By Lee Haye-ah
WASHINGTON, June 26 (Yonhap) -- The U.S. Congress appeared set to keep restrictions on withdrawing American troops from South Korea in new legislation authorizing funding for military and national security programs.
The Armed Services Committees of both the Senate and the House of Representatives have drawn up their respective versions of the National Defense Authorization Act (NDAA) for fiscal year 2021.
In the Senate version, the bill prohibits the use of the authorized funds to reduce the total number of American troops stationed in South Korea from their current level of 28,500 until 90 days after the secretary of defense certifies that the move meets two conditions.

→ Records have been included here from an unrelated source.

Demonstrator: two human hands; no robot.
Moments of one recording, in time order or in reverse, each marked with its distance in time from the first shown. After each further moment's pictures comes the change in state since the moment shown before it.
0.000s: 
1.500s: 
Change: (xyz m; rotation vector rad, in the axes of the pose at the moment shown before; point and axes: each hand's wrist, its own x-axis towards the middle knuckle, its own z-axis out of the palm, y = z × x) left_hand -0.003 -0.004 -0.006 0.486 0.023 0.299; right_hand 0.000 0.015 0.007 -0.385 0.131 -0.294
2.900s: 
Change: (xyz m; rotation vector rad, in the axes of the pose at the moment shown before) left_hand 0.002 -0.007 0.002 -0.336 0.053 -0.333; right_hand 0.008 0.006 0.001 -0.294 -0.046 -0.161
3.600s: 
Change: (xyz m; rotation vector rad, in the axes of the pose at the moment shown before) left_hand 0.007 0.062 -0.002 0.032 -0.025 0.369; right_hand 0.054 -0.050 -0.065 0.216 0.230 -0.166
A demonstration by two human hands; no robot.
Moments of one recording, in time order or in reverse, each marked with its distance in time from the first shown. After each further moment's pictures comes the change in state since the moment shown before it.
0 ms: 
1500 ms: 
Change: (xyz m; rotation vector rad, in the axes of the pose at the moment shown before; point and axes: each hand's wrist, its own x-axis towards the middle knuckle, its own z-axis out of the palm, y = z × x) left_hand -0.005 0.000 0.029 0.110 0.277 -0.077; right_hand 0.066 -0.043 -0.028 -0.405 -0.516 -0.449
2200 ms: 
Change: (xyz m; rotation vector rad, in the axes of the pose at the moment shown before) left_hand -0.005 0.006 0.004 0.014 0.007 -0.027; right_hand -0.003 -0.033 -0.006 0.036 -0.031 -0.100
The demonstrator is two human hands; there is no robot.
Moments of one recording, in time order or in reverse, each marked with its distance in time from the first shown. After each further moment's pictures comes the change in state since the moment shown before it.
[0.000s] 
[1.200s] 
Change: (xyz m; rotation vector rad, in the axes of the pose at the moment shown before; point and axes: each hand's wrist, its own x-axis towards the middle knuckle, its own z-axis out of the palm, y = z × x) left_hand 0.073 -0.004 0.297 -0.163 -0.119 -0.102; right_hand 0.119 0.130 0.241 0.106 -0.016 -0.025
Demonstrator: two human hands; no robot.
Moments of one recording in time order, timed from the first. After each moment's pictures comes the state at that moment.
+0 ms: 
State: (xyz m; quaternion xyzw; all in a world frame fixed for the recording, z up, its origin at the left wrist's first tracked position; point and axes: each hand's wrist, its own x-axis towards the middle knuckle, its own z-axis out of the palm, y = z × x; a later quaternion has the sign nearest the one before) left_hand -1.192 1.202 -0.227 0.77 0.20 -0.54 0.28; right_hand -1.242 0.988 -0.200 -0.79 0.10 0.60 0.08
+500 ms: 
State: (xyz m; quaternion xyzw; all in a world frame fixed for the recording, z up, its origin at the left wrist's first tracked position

Those conditions are that a reduction is in the national security interest of the United States and will not significantly undermine the security of U.S. allies in the region, and that the secretary has appropriately consulted with U.S. allies, including South Korea and Japan, regarding the move.
The House version adds two more conditions -- that a reduction is commensurate with a reduction in the threat posed by North Korea, and that South Korea is capable of deterring a conflict -- while doubling the required number of days after certification to 180.
This year's NDAA contains the same provision restricting a drawdown of troops below 28,500. Last year's version set the bar at 22,000.
The Senate and House versions must be reconciled before the bill can be passed and sent to U.S. President Donald Trump to sign or veto.
If kept, the restriction is expected to limit the Trump administration's ability to withdraw troops from South Korea amid reports that the measure could be used to pressure Seoul in the two countries' ongoing negotiations over a new defense cost-sharing deal.
Trump's recent decision to reduce troop levels in Germany has fueled those concerns.